Orang yang sukses meraih suatu jabatan dalam birokrasi maupun jabatan sosial politik dan bisnis akhirnya akan gagal kalau jiwanya kosong akan pesan-pesan ajaran agama. Meskipun mereka rajin ke tempat-tempat pemujaan Tuhan, belum tentu secara otomatis ruang jiwanya terisi oleh pesan-pesan agama. Bahkan, bisa saja mereka merasa lebih dikasihi oleh Tuhan karena telah meraih jabatan yang strategis itu. Sikap itu dapat menimbulkan sikap merasa lebih bermoral daripada mereka yang tidak memiliki jabatan. Sikap yang ''superior'' itu dapat menjerumuskan mereka menyalahgunakan jabatannya untuk berbuat yang berlawanan dengan ajaran agama. Kehidupan beragama akan dijadikan media pembenar atas perbuatannya. Mereka akan merasa sah menyingkirkan mereka yang berani mengkritik. Demikian juga mereka akan merasa sudah berbuat mulia dengan mengguyur mereka yang suka menyanjung-nyanjungnya dengan anggaran publik yang mereka kuasai.

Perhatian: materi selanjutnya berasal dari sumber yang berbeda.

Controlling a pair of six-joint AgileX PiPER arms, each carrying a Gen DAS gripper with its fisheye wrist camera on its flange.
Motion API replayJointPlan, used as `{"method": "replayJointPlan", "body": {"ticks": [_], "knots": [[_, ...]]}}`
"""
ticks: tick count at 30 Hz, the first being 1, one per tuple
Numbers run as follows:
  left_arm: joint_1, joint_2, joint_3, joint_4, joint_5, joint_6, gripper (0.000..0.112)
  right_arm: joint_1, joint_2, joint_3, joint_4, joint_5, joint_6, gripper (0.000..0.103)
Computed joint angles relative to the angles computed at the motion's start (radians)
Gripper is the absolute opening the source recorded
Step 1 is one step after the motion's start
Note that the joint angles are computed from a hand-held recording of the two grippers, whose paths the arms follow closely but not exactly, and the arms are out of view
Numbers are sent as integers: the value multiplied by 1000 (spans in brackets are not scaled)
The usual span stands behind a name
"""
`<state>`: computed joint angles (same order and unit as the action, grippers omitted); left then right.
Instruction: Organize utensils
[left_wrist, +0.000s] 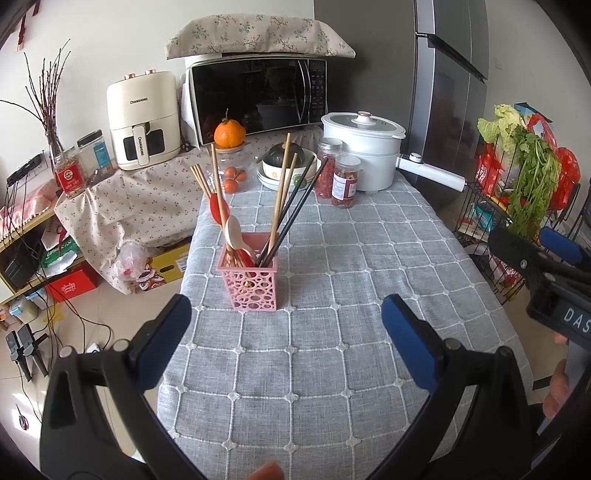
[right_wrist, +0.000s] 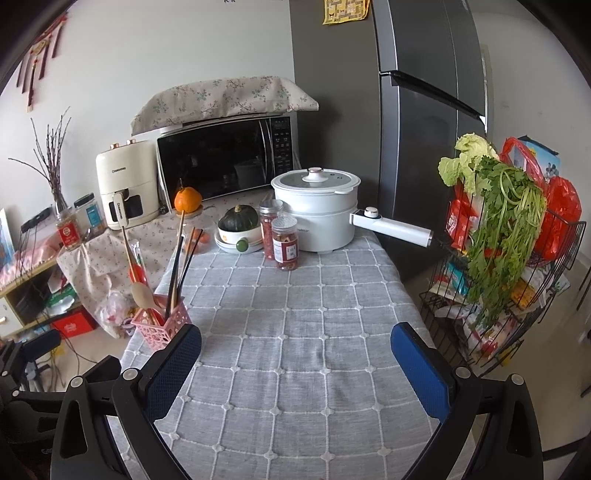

Mereka yang dianggap sukses dalam meraih jabatan duniawi, kalau jiwanya kosong dari pesan-pesan ajaran agama akan dapat menyalahgunakan jabatan tersebut untuk berbuat semakin jauh dengan pesan-pesan ajaran agama yang dianutnya.
Mereka yang hidup dengan keputusasaan yang dalam juga karena ada ruang-ruang jiwanya yang kosong dari pesan-pesan ajaran agama.
Kalau ruang jiwa seseorang sudah terisi pesan-pesa ajaran agama yang berkesan maka mereka tidak akan kehilangan diri dalam kesuksesan maupun kegagalan. Mereka akan menerima kesuksesan maupun kegagalan sebagai sesuatu yang wajar-wajar saja dalam dinamika kehidupan ini. Pejabat yang menyalahgunakan jabatan, orang bunuh diri karena putus asa atau orang melakukan kekerasan karena gelap mata, semuanya itu terjadi karena adanya ruang-ruang kosong dalam jiwanya dari pesan-pesan ajaran agama yang dianutnya.
Maraknya korupsi, penyalahgunaan wewenang, premanisme, demikian juga mereka yang terlibat narkoba dan perilaku menyimpang lainnya karena kegiatan beragama belum berhasil menanamkan pesan-pesan ajaran agama yang dianut dengan cara yang berkesan. Kegiatan beragama yang dilakukan dengan cara yang serba wah, dapat menimbulkan gaya hidup mewah. Orang yang bergaya hidup mewah tidak akan pernah peduli dengan sesamanya yang menderita. Gaya hidup mewah menimbulkan hidup yang tidak pernah puas pada suatu status kemewahan. Gaya hidup mewah akan menghilangkan rasa kemanusiaan untuk menolong sesama manusia. Gaya hidup mewah akan menghasilkan kesenjangan sosial yang semakin tajam.